Facilitated Diffusion

• Movement is down the concentration/electrochemical gradient.
• Requires a transport protein.
• Small polar or charged solutes move across the membrane with help of protein channels.
• Carrier-mediated diffusion: A solute binds to a carrier on one side of the membrane; the carrier changes shape, moving the solute to the other side before returning to its original shape.

Saturation

• In simple diffusion, the rate increases proportionally to the concentration.
• In facilitated diffusion, the initial increase is proportional, but the rate reaches a limit (transport maximum, Tm) when all transport proteins are occupied.

Competition

• In facilitated diffusion, similarly shaped molecules can compete for the same binding site on the carrier protein.
• When molecule A increases, it decreases B's transport, and vice versa.
• No competition in simple diffusion.

Specificity

• Carrier proteins show high specificity, transporting only certain molecules (e.g., a glucose transporter doesn't carry fructose).

Types of carrier proteins

• Uniport: carries one substance.
• Co-transport (symport): carries two substances in the same direction.
• Counter-transport (antiport): carries one substance in one direction and another substance in the opposite direction.

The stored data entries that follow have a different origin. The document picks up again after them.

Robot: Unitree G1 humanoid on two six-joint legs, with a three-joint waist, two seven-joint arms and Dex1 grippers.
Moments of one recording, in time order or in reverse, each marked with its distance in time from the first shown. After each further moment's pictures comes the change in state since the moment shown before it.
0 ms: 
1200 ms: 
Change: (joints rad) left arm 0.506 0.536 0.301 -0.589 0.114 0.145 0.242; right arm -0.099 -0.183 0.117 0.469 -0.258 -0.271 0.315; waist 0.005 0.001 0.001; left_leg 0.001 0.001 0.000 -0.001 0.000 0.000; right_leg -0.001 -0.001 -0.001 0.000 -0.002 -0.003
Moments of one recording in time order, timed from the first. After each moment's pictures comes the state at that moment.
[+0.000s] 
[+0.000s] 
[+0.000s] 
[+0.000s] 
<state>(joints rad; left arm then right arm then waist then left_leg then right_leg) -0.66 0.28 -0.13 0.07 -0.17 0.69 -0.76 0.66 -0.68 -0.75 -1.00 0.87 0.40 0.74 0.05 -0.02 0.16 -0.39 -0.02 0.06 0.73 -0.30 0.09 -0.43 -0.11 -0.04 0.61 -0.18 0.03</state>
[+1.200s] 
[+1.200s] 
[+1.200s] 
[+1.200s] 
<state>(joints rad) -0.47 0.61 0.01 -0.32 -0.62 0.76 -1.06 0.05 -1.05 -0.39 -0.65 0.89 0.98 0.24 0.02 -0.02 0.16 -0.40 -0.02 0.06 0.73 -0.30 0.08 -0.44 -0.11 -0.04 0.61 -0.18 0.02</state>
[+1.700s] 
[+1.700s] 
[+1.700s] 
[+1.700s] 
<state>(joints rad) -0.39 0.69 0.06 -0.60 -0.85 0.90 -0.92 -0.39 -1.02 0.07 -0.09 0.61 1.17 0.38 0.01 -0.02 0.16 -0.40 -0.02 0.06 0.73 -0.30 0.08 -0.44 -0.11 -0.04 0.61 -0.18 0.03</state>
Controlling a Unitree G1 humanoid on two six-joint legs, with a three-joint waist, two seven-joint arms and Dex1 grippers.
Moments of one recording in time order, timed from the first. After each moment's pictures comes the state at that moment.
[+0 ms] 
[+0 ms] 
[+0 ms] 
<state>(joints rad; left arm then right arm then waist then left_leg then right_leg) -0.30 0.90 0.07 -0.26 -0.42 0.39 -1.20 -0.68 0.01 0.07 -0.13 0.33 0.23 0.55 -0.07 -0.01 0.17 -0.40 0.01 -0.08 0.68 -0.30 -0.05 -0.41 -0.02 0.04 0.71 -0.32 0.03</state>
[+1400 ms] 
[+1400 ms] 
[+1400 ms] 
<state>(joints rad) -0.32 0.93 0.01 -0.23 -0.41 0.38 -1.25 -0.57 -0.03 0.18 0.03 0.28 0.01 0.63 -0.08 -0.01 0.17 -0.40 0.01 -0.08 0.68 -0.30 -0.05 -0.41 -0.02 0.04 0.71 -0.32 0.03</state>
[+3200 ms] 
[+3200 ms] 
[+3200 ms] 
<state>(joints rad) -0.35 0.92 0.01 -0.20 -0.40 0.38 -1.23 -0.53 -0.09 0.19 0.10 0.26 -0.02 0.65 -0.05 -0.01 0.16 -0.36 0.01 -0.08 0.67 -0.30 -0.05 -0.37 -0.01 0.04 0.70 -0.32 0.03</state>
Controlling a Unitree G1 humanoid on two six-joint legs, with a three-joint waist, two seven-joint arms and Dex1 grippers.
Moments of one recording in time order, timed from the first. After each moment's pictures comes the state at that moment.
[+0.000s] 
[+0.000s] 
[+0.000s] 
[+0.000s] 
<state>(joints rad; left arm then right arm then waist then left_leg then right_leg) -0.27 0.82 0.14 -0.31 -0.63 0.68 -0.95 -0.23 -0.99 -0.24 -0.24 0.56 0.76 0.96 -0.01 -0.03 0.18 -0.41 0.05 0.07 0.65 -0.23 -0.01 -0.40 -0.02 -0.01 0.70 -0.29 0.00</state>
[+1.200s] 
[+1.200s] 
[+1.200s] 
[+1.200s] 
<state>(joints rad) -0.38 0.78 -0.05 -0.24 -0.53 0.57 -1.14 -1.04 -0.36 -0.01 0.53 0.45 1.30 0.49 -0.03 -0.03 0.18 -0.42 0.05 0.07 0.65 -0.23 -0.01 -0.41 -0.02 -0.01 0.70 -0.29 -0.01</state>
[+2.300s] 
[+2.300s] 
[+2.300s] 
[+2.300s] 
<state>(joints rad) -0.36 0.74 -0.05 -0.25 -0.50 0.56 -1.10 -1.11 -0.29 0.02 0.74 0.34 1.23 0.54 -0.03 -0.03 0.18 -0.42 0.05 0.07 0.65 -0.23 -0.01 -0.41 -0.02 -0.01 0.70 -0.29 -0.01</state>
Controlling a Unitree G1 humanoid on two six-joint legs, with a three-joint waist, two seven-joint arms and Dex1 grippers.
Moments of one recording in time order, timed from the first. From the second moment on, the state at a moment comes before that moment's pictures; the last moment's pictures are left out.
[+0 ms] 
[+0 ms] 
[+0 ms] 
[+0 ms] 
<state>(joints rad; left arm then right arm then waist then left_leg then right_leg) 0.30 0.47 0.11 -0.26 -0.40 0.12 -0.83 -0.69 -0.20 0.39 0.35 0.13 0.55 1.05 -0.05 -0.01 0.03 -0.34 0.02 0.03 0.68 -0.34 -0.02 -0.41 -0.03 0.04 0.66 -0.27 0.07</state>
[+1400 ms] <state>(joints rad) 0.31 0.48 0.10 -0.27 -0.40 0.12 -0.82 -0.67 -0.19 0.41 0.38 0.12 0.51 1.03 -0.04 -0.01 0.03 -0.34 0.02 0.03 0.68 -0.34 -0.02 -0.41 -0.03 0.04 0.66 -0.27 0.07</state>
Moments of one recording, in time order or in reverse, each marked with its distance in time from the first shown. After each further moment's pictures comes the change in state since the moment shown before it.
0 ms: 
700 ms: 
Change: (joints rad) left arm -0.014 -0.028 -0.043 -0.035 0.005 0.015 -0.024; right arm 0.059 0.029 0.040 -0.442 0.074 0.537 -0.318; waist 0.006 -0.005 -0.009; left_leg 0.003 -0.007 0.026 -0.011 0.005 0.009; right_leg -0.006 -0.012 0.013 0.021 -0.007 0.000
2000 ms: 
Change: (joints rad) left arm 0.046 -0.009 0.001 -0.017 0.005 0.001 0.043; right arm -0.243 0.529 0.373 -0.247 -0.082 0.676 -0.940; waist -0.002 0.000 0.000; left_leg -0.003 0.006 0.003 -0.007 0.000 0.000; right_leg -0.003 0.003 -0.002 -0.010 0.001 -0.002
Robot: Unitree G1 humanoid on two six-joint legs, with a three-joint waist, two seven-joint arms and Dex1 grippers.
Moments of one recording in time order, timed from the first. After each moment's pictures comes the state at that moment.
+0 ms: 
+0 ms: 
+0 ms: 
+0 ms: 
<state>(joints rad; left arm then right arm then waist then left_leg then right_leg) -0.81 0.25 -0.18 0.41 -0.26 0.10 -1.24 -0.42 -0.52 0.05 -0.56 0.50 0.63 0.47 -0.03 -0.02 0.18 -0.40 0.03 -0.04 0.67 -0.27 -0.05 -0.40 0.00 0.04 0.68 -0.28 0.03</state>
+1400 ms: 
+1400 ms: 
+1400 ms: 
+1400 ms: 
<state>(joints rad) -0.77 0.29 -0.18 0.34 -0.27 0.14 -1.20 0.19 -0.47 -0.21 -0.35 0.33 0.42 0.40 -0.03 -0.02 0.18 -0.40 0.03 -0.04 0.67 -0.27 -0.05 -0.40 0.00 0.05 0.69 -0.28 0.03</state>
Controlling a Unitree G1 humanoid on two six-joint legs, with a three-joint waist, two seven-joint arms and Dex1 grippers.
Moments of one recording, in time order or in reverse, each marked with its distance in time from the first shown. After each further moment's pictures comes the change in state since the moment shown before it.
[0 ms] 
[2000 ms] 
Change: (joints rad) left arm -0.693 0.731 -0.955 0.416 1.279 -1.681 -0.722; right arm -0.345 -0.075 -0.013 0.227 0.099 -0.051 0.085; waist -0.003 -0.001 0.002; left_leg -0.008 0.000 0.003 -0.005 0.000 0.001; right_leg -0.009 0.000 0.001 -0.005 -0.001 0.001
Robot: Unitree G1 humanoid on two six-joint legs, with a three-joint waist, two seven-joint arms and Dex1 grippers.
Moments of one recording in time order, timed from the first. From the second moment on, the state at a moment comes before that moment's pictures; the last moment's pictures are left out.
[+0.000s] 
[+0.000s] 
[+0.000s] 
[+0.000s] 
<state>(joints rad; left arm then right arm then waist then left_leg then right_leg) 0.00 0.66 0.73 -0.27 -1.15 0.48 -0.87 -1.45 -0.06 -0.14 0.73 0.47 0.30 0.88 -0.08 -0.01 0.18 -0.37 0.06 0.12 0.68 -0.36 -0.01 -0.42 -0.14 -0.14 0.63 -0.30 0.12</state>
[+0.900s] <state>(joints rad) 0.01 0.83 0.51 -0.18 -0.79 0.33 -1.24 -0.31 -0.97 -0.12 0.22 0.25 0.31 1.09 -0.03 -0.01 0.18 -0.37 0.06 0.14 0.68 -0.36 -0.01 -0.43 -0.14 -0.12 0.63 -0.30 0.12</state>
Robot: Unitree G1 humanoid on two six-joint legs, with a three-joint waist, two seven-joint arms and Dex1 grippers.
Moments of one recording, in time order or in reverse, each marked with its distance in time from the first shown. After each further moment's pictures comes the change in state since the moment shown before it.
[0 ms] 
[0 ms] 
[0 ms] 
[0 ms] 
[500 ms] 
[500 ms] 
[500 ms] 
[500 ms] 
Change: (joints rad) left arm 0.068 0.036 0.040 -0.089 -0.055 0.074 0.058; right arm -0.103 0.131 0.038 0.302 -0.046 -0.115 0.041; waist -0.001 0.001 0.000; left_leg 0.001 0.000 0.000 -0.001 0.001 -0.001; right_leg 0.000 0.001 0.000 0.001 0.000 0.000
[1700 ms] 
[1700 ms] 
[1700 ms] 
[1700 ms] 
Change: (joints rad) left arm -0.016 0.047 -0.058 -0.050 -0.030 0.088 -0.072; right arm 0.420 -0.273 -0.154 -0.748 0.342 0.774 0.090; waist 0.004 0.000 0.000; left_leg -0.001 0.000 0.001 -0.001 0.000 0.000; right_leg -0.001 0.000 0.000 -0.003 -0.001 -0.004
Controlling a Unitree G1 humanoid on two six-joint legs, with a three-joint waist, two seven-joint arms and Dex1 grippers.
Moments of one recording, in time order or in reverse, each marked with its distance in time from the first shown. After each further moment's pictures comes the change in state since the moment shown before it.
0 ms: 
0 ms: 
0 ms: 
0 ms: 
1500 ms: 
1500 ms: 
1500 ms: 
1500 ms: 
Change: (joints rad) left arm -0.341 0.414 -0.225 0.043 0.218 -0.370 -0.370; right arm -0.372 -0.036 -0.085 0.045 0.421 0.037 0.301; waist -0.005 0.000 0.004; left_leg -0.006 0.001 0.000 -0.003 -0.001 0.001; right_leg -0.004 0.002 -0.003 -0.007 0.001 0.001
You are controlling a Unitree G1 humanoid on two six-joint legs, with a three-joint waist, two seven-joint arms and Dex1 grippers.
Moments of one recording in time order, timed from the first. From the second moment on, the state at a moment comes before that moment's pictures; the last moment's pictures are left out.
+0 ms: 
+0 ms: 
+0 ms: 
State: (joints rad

Active Transport - Primary

• Direct expenditure of energy (ATP).
• Establishes and maintains concentration gradients.
• Example: Na⁺-K⁺ pump

Active Transport - Secondary

• Uses electrochemical gradients created by primary active transport to move substances against concentration gradient.
• Example: glucose transport in intestine.

Vesicular Transport

• Bulk transport using membrane-bound vesicles.
• Endocytosis: taking in material.
• Exocytosis: releasing material from the cell.

Membrane transport

• Includes passive and active processes
• Passive processes (diffusion and osmosis) do not require energy expenditure
• Active processes (active and vesicular transport) require energy.
• Cell survival, function, and appropriate responses to outside stimuli depend on membrane transport.

Body Fluids

• Water is essential for all life.
• About 60% of an adult's weight is water.
• Water is distributed between intracellular and extracellular compartments.

Cellular Communication

• Cells communicate to maintain homeostasis (internal stability) by sending and receiving signals.
• Cells communicate with each other through direct and/or long distance signaling methods.
• Types of communication:
  • Direct contact (Gap junctions): adjacent cells have channels connecting cytoplasms.
  • Local signaling (paracrine and autocrine): signals travel short distances.
  • Long distance signaling (hormones): signals travel through the circulatory system.

Stages of Cell Signaling

• Reception: signaling molecule (ligand) binds to a receptor protein.
• Transduction a series of changes to convert the signal (e.g., activating enzymes).
• Response: resulting cellular action (e.g., altering gene expression).
• Signal termination: the signal in the cell must be terminated.

Homeostasis

• Cells and organisms need internal stability.
• Homeostatic mechanisms are important for survival.
• Receptors, Afferent pathways, Control centers, Efferent pathways and Effectors are components of the homeostasis mechanism.